Oct 25, 2009 22:19
It's been a while since I wrote here. Actually I haven't written anything lately.
Lot have changed. I'm a bit lost. I lost the big connection I had with church. I stopped watching my favorite shows, reading my books, singing (what I usually did in church) and I'm not sure if I feel like studying as hard as I used to.
I lost my hours of sleep, the regularity of my meals and my timing in general.
I'm suddenly no longer the girl who had her father picking her up when she only one block away from home, or the girl who doesn't know how to take a bus.
I no longer have someone to cook for me, or to clean my house and wash my clothes, or to drive me, or to push me into studying.

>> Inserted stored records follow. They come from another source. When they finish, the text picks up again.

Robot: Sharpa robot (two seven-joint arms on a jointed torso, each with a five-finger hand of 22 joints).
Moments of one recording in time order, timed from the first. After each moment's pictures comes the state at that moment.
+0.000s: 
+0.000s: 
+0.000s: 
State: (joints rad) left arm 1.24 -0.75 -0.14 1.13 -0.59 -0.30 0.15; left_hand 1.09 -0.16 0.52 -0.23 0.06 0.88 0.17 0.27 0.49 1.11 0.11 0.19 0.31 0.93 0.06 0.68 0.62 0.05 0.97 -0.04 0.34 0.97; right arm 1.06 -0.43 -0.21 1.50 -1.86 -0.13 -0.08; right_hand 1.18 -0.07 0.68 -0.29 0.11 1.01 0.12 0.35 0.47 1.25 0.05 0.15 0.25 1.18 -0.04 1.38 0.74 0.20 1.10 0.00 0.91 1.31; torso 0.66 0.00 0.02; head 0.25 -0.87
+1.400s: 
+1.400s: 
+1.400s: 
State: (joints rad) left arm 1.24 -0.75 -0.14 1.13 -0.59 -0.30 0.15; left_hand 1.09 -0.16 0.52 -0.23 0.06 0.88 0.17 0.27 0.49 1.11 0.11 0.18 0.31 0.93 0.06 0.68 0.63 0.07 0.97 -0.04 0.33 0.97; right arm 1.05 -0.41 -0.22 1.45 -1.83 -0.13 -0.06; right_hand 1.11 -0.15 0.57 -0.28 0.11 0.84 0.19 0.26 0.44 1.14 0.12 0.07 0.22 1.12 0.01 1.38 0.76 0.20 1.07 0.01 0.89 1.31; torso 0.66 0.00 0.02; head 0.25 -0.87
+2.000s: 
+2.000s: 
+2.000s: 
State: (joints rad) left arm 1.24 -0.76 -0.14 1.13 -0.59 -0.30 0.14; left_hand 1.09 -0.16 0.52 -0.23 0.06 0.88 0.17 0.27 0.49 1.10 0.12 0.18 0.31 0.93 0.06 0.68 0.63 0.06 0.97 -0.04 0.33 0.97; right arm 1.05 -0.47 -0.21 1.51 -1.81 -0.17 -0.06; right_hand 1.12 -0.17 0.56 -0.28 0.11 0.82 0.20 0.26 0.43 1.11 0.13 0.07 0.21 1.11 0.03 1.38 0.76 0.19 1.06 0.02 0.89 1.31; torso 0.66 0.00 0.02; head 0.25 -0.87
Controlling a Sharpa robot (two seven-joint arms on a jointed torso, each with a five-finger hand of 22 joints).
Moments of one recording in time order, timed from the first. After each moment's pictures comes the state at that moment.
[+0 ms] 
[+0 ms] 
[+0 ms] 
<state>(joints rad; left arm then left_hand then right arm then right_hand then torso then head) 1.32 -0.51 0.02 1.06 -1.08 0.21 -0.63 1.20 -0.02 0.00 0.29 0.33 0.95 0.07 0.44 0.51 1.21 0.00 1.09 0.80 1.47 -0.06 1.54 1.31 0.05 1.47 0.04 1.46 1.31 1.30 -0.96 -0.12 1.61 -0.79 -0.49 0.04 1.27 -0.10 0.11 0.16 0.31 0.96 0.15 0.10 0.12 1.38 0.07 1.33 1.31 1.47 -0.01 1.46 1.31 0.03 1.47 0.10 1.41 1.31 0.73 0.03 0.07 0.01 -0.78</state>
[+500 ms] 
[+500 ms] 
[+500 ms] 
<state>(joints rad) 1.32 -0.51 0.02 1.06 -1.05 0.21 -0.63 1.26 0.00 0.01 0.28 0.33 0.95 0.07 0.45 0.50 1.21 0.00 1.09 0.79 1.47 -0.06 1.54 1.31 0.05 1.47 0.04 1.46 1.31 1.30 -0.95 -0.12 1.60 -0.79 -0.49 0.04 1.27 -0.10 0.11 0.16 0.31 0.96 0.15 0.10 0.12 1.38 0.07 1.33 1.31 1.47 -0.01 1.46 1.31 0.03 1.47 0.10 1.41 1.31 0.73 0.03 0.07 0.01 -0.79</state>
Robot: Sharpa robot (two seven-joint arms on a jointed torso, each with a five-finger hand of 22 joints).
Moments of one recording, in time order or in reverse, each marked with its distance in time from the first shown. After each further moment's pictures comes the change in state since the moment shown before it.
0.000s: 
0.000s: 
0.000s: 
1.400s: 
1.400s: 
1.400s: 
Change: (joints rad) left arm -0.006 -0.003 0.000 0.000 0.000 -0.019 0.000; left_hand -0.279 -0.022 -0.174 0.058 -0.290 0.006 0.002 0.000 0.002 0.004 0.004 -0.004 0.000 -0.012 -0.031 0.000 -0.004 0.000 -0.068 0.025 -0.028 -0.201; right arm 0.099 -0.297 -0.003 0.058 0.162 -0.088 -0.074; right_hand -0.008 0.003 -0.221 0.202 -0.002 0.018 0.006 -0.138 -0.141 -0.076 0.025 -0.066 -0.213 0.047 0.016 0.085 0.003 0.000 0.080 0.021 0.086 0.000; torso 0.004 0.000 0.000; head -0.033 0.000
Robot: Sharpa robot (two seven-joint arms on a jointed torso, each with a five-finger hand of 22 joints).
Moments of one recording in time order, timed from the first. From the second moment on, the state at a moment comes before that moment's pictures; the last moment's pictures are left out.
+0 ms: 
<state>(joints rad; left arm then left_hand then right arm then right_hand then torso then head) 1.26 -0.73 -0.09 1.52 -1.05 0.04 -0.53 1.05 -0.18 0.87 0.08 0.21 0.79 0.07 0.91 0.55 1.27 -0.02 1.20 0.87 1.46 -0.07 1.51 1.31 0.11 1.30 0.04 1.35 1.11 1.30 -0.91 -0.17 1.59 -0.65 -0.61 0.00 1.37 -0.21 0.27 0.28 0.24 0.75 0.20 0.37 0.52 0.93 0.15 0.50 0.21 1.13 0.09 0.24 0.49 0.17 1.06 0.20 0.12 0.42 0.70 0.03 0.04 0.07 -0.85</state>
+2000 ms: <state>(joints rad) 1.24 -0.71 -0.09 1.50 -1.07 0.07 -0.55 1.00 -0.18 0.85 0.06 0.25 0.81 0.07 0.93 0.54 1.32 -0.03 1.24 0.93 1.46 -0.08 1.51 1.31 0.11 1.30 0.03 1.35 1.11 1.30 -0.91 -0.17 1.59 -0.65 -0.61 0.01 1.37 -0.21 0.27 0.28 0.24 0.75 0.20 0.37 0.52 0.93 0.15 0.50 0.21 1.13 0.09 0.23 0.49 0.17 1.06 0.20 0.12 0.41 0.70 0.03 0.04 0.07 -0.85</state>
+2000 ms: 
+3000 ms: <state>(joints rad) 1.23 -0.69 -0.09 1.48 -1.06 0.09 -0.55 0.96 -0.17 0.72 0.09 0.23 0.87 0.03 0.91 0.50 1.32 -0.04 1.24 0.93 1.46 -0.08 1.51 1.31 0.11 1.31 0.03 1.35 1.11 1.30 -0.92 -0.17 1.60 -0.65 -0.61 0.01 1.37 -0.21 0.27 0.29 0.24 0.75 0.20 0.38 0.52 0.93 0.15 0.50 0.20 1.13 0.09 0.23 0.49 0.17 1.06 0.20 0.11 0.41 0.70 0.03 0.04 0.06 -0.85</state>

I no longer have someone to talk to when I wake up, to make me coffee and buy some bread.
I do it all now. I mean, I don't buy any bread in the morning, but I do the rest.
And that's this year. This semester actually.
Considering that last semester I was deeply involved in the furniture business and teaching high school subjects, but already with no books - that was really weird...I would have normally read a lot..
Anyway, I'm all weird now. I still gotta get used to myself, so I can't really expect that anyone will really get to know me, since I don't.
But we always get some illusions you know? Especially me, I've always been so silly. But I can't be a kid, though I'd really like to.
Still I'll always be a kid when I'm back home, which is also not right but..
I gotta stop complaining xp
Set the alarm for 7 am again
Haven't spoken to you since God-knows-when
Must have crushed our hearts this silent plan
But we all feel/fell apart when the play ends
And it has just began
Will it be the same
Once the circus's gone
The trampolines won't catch our falls
and monkeys won't come out to play
We'll be caught between real walls
whit bricks an all those sort of things
Our laughs could be misunderstood
our eyes should be more open
But in someway changes can be good
do you remember I never really liked the clowns?